### Required work
The answer should consist of all the entries, repeated word for word.

--*--

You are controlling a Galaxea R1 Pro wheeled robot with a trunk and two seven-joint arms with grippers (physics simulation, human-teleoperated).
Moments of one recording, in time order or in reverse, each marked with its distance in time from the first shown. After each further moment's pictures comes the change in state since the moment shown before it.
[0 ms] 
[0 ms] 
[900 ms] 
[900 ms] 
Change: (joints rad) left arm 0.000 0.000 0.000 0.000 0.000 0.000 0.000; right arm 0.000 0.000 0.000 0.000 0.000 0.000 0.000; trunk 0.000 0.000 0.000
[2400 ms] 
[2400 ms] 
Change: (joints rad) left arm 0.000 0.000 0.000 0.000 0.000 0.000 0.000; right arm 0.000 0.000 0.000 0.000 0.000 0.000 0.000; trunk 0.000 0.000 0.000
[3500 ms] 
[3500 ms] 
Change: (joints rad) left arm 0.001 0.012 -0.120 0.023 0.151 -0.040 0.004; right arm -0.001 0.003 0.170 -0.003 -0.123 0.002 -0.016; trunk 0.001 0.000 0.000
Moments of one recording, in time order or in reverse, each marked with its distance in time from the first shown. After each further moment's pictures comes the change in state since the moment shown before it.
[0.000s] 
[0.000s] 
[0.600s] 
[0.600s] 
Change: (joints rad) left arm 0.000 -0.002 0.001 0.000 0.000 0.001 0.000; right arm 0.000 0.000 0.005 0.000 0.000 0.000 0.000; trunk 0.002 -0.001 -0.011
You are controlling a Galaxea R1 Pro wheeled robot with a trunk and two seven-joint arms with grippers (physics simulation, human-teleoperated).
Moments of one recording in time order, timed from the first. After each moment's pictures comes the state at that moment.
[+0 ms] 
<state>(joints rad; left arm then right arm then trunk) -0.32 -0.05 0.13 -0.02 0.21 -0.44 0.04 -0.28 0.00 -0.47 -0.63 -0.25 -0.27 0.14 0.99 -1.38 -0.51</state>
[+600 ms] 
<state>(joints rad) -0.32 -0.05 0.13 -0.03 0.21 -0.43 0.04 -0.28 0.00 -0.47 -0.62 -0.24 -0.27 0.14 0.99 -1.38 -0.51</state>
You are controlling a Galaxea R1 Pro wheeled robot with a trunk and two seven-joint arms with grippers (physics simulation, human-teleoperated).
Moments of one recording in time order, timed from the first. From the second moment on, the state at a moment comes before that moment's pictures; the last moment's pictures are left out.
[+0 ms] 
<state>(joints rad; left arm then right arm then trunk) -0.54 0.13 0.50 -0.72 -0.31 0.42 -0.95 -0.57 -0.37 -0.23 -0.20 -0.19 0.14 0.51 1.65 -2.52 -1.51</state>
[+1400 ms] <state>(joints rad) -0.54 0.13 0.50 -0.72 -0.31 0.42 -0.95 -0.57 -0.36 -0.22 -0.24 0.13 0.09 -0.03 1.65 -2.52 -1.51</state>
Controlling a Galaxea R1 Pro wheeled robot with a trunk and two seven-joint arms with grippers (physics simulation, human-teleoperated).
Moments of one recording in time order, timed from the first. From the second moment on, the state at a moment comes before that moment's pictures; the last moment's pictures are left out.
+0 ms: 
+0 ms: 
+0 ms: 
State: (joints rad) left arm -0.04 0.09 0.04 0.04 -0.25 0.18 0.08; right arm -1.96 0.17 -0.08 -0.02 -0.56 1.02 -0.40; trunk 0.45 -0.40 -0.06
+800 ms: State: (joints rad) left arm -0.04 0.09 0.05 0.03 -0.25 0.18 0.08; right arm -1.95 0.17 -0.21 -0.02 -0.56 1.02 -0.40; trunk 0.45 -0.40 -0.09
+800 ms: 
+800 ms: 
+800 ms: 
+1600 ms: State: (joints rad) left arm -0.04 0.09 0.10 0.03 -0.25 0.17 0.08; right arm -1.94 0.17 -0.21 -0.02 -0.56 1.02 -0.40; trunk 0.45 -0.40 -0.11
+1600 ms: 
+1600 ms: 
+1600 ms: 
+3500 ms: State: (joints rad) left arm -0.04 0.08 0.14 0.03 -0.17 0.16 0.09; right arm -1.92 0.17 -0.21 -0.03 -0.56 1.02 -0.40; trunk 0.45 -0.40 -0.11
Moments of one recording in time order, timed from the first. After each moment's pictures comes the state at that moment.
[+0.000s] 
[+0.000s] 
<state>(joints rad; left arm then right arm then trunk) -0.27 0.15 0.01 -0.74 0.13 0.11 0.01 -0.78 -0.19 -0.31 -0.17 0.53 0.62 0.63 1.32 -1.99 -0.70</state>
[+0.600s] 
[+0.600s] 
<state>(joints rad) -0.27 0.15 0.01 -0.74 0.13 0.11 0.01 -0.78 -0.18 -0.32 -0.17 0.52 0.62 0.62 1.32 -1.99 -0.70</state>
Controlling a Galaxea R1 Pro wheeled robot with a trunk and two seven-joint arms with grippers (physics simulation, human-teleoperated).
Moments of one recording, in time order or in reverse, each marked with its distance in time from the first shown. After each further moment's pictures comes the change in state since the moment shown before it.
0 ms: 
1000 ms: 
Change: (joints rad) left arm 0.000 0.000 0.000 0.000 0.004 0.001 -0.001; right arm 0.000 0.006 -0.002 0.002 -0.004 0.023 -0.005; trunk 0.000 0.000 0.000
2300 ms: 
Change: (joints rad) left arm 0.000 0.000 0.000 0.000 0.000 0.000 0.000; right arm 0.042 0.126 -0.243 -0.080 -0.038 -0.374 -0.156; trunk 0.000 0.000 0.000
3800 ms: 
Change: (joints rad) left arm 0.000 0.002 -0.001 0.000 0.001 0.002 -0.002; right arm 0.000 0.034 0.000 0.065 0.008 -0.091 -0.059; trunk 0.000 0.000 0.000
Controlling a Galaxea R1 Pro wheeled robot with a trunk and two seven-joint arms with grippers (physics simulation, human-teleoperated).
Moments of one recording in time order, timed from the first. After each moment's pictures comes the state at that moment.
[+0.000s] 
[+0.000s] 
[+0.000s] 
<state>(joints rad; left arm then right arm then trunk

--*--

### Task result
You are controlling a Galaxea R1 Pro wheeled robot with a trunk and two seven-joint arms with grippers (physics simulation, human-teleoperated).
Moments of one recording, in time order or in reverse, each marked with its distance in time from the first shown. After each further moment's pictures comes the change in state since the moment shown before it.
[0 ms] 
[0 ms] 
[900 ms] 
[900 ms] 
Change: (joints rad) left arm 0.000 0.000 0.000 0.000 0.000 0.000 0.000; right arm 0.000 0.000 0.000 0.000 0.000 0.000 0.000; trunk 0.000 0.000 0.000
[2400 ms] 
[2400 ms] 
Change: (joints rad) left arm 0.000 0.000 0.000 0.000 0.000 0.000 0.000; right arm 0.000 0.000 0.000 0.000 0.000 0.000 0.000; trunk 0.000 0.000 0.000
[3500 ms] 
[3500 ms] 
Change: (joints rad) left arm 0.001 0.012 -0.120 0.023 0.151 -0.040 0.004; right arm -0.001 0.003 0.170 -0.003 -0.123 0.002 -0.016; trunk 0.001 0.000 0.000
Moments of one recording, in time order or in reverse, each marked with its distance in time from the first shown. After each further moment's pictures comes the change in state since the moment shown before it.
[0.000s] 
[0.000s] 
[0.600s] 
[0.600s] 
Change: (joints rad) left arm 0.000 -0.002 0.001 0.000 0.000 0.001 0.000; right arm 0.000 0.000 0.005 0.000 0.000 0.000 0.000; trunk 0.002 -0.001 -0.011
You are controlling a Galaxea R1 Pro wheeled robot with a trunk and two seven-joint arms with grippers (physics simulation, human-teleoperated).
Moments of one recording in time order, timed from the first. After each moment's pictures comes the state at that moment.
[+0 ms] 
<state>(joints rad; left arm then right arm then trunk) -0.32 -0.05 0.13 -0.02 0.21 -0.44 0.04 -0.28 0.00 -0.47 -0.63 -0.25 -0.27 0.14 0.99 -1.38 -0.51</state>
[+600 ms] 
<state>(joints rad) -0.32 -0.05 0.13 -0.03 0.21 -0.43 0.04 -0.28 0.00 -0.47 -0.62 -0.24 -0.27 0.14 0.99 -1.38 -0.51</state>
You are controlling a Galaxea R1 Pro wheeled robot with a trunk and two seven-joint arms with grippers (physics simulation, human-teleoperated).
Moments of one recording in time order, timed from the first. From the second moment on, the state at a moment comes before that moment's pictures; the last moment's pictures are left out.
[+0 ms] 
<state>(joints rad; left arm then right arm then trunk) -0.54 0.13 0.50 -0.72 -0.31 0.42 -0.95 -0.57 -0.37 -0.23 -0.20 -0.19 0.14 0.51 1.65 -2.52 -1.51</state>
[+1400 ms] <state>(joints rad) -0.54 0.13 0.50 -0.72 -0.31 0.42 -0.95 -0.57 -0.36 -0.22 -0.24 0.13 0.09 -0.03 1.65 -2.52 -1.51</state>
Controlling a Galaxea R1 Pro wheeled robot with a trunk and two seven-joint arms with grippers (physics simulation, human-teleoperated).
Moments of one recording in time order, timed from the first. From the second moment on, the state at a moment comes before that moment's pictures; the last moment's pictures are left out.
+0 ms: 
+0 ms: 
+0 ms: 
State: (joints rad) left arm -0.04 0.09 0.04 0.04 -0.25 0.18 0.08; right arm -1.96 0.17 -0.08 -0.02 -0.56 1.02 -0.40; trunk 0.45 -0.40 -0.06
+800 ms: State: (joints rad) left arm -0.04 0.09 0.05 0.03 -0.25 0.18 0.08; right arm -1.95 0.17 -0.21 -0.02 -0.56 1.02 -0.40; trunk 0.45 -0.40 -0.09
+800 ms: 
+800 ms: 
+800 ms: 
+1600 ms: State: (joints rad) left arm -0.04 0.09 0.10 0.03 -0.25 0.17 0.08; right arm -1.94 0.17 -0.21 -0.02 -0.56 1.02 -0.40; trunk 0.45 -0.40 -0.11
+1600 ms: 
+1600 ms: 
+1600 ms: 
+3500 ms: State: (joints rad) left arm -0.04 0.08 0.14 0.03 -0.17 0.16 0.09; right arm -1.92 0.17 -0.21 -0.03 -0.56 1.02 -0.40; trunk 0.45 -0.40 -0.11
Moments of one recording in time order, timed from the first. After each moment's pictures comes the state at that moment.
[+0.000s] 
[+0.000s] 
<state>(joints rad; left arm then right arm then trunk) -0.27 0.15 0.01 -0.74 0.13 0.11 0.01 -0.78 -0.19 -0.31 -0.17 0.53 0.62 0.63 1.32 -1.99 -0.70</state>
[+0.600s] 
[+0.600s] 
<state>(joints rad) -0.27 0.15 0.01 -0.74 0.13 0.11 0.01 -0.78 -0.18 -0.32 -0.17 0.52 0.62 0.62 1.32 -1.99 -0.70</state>
Controlling a Galaxea R1 Pro wheeled robot with a trunk and two seven-joint arms with grippers (physics simulation, human-teleoperated).
Moments of one recording, in time order or in reverse, each marked with its distance in time from the first shown. After each further moment's pictures comes the change in state since the moment shown before it.
0 ms: 
1000 ms: 
Change: (joints rad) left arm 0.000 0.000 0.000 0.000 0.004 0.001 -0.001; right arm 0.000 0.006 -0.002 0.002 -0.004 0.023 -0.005; trunk 0.000 0.000 0.000
2300 ms: 
Change: (joints rad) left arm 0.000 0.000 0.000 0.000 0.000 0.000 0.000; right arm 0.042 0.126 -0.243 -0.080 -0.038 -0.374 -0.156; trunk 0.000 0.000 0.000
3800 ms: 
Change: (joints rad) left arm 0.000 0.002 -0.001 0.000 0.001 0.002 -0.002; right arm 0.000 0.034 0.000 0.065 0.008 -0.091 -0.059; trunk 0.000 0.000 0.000
Controlling a Galaxea R1 Pro wheeled robot with a trunk and two seven-joint arms with grippers (physics simulation, human-teleoperated).
Moments of one recording in time order, timed from the first. After each moment's pictures comes the state at that moment.
[+0.000s] 
[+0.000s] 
[+0.000s] 
<state>(joints rad; left arm then right arm then trunk

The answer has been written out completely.